To estimate variance (or the mean for that matter) of some distribution you'll need something stronger to justify the "standardized weights" as probabilities. Was this a "simple random sample" from a larger population of integer values?
The formula that seems to be used for Variance with weighted data is as follows:
Variance[WeightedData[x, w]]
(Total[w x^2] - Total[w x]^2/Total[w])/(Total[w] - Total[w^2]/Total[w])
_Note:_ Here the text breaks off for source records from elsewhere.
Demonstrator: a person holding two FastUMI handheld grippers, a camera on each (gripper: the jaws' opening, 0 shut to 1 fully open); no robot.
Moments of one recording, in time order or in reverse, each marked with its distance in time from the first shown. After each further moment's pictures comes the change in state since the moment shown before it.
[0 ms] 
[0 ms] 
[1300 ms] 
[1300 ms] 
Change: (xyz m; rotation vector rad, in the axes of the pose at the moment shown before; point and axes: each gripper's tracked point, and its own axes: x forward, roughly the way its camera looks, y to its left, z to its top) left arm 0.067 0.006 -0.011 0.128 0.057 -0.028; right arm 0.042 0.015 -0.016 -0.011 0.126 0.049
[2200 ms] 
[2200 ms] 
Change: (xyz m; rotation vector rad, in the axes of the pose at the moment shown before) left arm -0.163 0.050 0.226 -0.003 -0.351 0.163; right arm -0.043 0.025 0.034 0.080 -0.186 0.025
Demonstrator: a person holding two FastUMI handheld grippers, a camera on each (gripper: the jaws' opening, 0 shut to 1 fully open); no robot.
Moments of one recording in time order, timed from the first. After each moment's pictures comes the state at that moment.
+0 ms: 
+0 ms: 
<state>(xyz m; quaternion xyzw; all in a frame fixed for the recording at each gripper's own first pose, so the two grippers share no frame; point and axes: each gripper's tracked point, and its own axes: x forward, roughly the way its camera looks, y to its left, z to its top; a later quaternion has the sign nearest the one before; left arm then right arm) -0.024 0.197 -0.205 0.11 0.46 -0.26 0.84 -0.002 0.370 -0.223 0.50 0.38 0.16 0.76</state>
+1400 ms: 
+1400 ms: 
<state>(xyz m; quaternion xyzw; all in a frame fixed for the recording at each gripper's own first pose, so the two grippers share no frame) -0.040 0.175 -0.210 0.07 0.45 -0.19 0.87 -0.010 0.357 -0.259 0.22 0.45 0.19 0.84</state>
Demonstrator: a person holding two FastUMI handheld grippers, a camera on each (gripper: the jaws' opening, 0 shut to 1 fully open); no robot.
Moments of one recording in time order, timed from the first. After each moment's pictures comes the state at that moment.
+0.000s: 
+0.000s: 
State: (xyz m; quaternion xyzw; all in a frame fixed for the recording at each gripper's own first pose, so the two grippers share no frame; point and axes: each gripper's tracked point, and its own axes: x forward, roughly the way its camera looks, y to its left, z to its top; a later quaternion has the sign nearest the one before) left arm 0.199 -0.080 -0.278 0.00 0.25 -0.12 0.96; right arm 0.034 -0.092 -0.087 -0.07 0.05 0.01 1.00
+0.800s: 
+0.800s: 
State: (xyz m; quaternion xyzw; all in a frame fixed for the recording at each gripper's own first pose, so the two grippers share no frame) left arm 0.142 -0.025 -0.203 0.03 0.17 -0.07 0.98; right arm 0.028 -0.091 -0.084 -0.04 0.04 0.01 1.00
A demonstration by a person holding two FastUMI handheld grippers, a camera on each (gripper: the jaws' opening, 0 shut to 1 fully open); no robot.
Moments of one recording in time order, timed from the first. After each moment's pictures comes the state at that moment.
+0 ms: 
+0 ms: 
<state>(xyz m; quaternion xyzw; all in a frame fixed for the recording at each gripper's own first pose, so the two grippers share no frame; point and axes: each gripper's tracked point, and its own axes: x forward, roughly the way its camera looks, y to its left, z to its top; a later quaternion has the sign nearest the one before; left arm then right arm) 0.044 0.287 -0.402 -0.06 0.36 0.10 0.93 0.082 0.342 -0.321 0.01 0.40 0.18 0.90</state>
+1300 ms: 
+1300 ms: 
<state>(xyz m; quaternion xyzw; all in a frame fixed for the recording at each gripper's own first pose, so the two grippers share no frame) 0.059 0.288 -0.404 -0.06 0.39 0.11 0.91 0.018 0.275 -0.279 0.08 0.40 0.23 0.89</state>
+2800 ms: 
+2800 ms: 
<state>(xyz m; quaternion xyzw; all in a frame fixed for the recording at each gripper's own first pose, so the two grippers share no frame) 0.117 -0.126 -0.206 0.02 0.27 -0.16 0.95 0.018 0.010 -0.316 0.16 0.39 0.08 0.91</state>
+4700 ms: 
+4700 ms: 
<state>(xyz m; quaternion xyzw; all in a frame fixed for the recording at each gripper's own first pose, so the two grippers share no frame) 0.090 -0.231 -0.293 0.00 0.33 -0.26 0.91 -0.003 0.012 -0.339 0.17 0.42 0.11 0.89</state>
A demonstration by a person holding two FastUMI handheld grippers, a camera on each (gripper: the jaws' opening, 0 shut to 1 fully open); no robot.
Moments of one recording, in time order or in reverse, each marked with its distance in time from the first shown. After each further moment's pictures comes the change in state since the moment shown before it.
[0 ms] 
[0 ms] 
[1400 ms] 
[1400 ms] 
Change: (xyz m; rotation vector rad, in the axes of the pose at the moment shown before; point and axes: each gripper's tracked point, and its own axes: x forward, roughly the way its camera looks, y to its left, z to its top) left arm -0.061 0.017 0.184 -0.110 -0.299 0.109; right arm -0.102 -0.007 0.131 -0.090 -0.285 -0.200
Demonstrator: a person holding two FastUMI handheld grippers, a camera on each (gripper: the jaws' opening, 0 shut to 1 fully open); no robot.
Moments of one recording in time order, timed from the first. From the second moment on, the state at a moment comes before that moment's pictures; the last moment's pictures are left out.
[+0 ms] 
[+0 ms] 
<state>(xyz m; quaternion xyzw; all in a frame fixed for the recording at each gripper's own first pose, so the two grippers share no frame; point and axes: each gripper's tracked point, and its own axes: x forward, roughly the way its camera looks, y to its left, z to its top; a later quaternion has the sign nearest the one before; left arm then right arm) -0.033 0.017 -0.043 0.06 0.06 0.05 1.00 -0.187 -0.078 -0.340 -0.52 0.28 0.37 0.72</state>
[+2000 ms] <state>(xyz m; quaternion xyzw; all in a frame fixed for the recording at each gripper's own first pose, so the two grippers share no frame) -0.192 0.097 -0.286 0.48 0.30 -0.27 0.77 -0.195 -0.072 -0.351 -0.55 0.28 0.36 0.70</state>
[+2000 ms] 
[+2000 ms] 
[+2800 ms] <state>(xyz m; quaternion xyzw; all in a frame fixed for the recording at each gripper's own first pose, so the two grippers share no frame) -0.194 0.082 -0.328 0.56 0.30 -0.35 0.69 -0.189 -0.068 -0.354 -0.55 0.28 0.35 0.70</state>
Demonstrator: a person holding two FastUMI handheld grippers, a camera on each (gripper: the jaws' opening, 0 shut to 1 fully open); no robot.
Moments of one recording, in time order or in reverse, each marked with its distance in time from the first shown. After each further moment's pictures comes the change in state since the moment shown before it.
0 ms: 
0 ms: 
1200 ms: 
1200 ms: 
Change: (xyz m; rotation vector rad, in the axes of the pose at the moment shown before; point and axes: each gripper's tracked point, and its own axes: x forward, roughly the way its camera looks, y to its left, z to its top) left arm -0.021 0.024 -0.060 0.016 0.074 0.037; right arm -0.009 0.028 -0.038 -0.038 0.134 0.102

This (as you've noticed) doesn't always match what one would expect when the weights are frequency counts. Here are two examples. When the weights are all 1, then all formulas match:
x = {1, 12, 3};
w = {1, 1, 1};
Variance[WeightedData[x, w]]
(* 103/3 *)
(Total[w x^2] - Total[w x]^2/Total[w])/(Total[w] - Total[w^2]/Total[w])
(* 103/3 *)
Variance[{1, 12, 3}]
(* 103/3 *)
(Total[w x^2] - Total[w x]^2/Total[w])/(Total[w] - 1)
(* 103/3 *)
But if the weights are changed from 1's, then Variance with weighted data doesn't match:
x = {1, 12, 3};
w = {2, 2, 2};
Variance[WeightedData[x, w]]
(* 103/3 *)
(Total[w x^2] - Total[w x]^2/Total[w])/(Total[w] - Total[w^2]/Total[w])
(* 103/3 *)
Variance[{1, 1, 12, 12, 3, 3}]
(* 412/15 *)
(Total[w x^2] - Total[w x]^2/Total[w])/(Total[w] - 1)
(* 412/15 *)
I, too, don't know where they got their formula for variance for weighted data. At minimum, it would seem to call for a more specific reference in the Documentation Center. If values are what one expects only when the weights are 1, then that seems to defeat the purpose of weighted data.